WHAT THIS TASK INVOLVES — What is the number of lines in these entries that contain "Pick"? State it alone.

LISTED RECORDS —
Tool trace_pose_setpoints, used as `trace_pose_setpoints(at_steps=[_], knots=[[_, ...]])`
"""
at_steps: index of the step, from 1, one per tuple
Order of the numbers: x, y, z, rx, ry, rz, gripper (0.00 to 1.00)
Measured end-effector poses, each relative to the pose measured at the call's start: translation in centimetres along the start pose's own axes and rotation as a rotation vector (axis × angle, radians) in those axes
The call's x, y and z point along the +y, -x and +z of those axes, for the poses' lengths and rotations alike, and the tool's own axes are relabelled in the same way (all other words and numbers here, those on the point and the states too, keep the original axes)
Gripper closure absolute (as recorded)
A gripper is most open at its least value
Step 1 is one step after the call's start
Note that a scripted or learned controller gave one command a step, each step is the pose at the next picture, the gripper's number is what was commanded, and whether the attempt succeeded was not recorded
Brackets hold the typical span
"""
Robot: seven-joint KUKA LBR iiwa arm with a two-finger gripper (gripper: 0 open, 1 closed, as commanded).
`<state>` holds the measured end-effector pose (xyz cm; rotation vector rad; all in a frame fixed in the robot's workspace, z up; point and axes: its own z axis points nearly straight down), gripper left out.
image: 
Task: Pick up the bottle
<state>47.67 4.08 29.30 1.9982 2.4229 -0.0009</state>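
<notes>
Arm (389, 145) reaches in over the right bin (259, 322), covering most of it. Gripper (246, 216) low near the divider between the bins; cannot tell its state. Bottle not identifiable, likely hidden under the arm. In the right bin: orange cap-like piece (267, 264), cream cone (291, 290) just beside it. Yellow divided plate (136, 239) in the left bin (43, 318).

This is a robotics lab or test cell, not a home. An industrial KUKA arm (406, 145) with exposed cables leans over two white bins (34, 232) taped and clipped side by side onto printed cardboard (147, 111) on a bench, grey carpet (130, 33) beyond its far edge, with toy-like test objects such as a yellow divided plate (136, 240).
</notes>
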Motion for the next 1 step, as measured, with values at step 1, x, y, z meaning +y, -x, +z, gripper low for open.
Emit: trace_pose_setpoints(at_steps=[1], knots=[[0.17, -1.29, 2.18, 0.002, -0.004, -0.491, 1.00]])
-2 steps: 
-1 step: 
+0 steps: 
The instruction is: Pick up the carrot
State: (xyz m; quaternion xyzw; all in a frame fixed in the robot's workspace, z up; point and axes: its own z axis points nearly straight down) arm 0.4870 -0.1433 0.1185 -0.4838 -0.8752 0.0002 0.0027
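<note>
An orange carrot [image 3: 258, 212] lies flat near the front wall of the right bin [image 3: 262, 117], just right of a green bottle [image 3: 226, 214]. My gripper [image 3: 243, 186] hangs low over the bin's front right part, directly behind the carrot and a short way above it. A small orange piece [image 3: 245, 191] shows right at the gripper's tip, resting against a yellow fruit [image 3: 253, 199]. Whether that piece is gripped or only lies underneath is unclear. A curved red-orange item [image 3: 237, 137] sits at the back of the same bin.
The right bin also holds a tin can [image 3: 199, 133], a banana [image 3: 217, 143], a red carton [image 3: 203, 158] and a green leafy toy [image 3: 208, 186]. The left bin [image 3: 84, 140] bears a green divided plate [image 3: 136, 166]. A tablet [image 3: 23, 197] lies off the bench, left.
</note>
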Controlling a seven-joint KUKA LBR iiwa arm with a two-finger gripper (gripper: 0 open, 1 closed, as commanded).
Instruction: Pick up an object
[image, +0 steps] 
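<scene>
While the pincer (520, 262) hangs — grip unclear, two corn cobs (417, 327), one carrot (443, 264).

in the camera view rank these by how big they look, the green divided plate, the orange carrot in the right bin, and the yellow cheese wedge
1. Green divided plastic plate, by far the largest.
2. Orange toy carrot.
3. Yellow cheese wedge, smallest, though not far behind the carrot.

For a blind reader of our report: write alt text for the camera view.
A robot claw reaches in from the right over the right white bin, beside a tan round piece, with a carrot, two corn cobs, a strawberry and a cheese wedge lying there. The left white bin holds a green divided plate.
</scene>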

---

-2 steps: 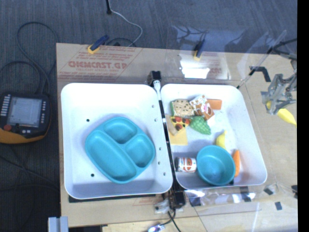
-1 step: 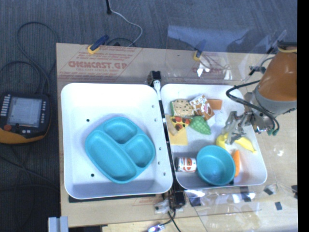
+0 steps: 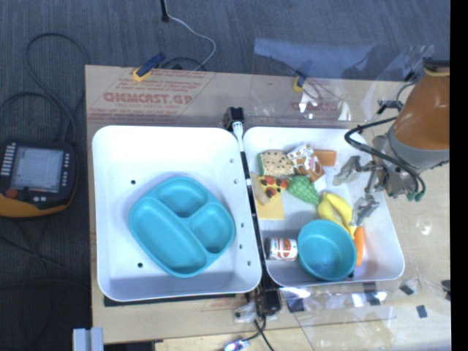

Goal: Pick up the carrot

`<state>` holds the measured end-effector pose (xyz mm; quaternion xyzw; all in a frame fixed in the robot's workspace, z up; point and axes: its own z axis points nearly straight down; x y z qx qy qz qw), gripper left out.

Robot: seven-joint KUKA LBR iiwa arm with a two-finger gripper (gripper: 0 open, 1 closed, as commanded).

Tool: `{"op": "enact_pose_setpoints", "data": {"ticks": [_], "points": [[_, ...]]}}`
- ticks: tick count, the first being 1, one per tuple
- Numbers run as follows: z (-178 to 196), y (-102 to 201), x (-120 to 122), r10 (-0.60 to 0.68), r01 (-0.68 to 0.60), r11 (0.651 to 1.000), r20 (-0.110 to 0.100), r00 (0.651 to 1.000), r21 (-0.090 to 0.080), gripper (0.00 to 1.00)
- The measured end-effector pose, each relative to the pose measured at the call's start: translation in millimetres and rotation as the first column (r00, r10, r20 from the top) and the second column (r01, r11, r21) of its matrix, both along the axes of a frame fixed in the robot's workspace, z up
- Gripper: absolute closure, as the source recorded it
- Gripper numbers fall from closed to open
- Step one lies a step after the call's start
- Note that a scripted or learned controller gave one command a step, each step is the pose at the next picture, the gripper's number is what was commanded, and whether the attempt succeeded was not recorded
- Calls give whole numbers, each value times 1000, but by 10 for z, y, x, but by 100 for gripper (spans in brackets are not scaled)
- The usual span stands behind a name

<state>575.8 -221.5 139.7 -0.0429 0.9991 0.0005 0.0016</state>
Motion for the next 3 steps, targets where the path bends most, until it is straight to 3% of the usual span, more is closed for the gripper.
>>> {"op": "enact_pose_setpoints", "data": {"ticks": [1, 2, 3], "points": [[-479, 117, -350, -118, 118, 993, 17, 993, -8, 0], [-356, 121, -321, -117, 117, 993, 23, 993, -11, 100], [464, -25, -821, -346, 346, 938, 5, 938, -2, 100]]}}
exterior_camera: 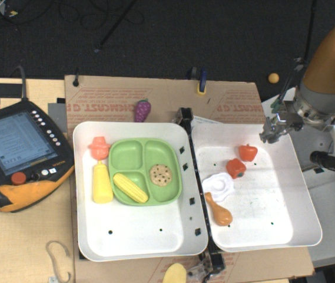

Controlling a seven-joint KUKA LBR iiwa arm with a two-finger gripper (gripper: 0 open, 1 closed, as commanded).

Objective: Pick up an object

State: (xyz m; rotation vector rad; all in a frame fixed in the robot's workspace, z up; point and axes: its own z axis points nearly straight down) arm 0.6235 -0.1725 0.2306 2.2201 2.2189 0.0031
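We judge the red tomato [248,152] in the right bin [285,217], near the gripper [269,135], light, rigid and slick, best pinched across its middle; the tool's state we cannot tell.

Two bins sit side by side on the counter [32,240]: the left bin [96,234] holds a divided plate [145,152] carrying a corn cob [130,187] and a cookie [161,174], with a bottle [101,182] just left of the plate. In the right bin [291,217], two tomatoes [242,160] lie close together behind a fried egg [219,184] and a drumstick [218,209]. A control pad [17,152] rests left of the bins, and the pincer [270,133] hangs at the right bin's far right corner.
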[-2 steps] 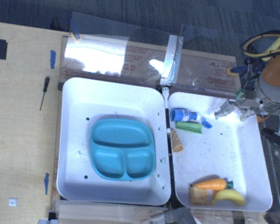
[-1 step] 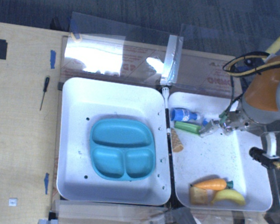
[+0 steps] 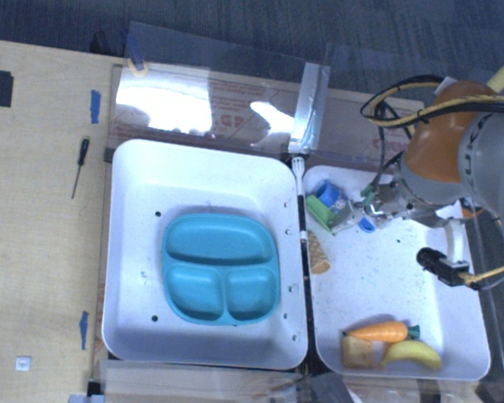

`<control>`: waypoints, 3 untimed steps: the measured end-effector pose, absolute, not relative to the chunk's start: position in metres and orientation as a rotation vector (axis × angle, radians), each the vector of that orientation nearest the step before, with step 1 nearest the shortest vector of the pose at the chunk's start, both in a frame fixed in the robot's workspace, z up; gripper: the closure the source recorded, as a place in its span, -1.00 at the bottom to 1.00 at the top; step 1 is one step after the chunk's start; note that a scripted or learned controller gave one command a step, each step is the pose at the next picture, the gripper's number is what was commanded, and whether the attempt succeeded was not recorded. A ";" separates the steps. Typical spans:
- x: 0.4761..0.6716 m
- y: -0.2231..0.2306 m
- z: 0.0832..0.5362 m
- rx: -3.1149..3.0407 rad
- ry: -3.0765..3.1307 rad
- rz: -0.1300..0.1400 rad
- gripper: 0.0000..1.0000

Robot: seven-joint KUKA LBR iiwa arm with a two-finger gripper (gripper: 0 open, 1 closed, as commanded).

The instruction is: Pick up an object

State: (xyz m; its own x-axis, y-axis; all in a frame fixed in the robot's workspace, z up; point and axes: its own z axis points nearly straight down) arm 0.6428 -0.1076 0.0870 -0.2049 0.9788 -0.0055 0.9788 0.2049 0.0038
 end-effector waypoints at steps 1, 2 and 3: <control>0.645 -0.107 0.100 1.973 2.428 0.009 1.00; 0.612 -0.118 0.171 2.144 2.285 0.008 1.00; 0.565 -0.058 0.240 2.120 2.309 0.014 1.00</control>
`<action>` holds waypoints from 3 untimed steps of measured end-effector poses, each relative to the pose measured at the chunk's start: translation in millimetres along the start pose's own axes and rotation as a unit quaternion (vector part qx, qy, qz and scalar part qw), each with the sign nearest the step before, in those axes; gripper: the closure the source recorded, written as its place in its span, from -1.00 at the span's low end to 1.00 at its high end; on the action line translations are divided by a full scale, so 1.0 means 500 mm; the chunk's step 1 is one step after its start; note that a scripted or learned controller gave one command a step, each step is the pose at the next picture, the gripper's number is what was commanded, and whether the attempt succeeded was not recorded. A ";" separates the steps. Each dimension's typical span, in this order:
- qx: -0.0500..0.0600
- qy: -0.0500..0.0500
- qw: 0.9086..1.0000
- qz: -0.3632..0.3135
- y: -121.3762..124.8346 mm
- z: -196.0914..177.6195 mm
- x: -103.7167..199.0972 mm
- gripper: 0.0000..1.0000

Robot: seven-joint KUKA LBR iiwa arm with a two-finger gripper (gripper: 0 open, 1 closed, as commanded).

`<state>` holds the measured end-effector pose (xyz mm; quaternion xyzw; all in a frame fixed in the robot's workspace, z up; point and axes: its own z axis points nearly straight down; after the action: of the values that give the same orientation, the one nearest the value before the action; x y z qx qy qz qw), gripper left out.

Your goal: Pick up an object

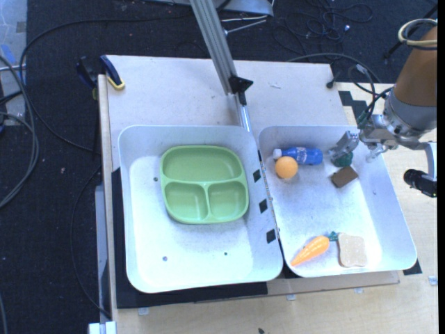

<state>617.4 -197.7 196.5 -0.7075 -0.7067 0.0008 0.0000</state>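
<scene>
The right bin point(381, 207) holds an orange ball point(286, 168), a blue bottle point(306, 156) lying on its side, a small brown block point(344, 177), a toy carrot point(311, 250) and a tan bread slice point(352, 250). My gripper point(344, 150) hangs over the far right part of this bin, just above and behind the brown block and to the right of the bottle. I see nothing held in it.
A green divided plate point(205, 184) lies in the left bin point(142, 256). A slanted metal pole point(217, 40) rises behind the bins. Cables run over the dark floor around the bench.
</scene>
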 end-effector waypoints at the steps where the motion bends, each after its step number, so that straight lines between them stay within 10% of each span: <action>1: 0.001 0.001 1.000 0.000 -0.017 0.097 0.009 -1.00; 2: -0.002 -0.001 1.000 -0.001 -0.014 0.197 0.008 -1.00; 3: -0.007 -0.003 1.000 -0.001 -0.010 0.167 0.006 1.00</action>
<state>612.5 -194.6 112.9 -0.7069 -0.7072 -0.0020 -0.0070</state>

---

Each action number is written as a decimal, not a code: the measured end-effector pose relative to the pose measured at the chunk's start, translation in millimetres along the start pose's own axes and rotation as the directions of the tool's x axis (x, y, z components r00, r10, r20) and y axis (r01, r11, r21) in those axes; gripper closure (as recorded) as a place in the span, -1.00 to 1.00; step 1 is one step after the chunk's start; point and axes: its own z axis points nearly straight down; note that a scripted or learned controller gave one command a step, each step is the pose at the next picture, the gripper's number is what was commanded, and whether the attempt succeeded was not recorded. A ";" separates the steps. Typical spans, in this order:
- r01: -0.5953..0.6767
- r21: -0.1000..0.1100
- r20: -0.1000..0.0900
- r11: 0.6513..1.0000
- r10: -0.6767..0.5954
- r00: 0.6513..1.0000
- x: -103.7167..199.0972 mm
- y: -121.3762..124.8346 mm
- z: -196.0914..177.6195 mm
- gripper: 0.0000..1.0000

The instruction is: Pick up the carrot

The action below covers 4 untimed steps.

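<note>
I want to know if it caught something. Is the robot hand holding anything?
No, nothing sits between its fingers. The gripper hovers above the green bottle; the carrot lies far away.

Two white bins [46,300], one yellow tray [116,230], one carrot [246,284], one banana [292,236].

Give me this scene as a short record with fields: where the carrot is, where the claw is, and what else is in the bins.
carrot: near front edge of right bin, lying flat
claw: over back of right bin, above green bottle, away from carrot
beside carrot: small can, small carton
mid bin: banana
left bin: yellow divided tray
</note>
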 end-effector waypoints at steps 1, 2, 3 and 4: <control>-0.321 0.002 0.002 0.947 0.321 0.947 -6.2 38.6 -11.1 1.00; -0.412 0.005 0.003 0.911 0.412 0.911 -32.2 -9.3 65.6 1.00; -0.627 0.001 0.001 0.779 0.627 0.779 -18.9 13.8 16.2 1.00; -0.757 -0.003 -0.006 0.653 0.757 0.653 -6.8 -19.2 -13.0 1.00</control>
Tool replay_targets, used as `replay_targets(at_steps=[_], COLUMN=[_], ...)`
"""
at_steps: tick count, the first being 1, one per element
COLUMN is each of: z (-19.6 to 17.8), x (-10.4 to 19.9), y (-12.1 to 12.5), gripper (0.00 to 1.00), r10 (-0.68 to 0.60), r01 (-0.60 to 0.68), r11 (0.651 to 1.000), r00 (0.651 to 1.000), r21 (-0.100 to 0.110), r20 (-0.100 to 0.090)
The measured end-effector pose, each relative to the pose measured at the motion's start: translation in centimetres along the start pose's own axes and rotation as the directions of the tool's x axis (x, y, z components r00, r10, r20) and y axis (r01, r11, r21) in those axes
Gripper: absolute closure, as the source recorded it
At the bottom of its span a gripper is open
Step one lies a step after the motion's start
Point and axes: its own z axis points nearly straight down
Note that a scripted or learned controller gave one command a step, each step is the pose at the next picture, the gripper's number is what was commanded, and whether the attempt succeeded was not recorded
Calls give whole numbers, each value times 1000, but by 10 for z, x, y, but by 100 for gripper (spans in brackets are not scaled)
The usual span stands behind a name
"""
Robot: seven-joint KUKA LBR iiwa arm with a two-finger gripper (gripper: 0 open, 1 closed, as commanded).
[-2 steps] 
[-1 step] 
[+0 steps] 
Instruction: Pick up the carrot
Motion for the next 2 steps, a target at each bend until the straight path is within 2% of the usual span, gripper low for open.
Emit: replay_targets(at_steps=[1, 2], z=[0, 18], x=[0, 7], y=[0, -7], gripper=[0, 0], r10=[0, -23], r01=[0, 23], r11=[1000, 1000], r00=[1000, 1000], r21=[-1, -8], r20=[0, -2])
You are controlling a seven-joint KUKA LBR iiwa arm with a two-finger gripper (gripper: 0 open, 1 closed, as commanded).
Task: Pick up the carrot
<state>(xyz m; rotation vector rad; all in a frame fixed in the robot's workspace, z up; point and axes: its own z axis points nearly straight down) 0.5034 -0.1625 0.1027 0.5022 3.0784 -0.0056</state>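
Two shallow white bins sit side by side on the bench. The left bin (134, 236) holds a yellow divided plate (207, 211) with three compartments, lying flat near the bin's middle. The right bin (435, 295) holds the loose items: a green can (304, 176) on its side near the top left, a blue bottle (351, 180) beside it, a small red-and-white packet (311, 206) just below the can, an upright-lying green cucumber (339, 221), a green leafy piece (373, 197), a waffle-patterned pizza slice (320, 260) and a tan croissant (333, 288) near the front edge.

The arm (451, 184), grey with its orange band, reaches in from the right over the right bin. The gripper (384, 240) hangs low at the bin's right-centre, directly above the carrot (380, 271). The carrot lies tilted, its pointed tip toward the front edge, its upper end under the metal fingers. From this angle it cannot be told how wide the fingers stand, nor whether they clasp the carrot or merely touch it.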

THE ANSWER — 10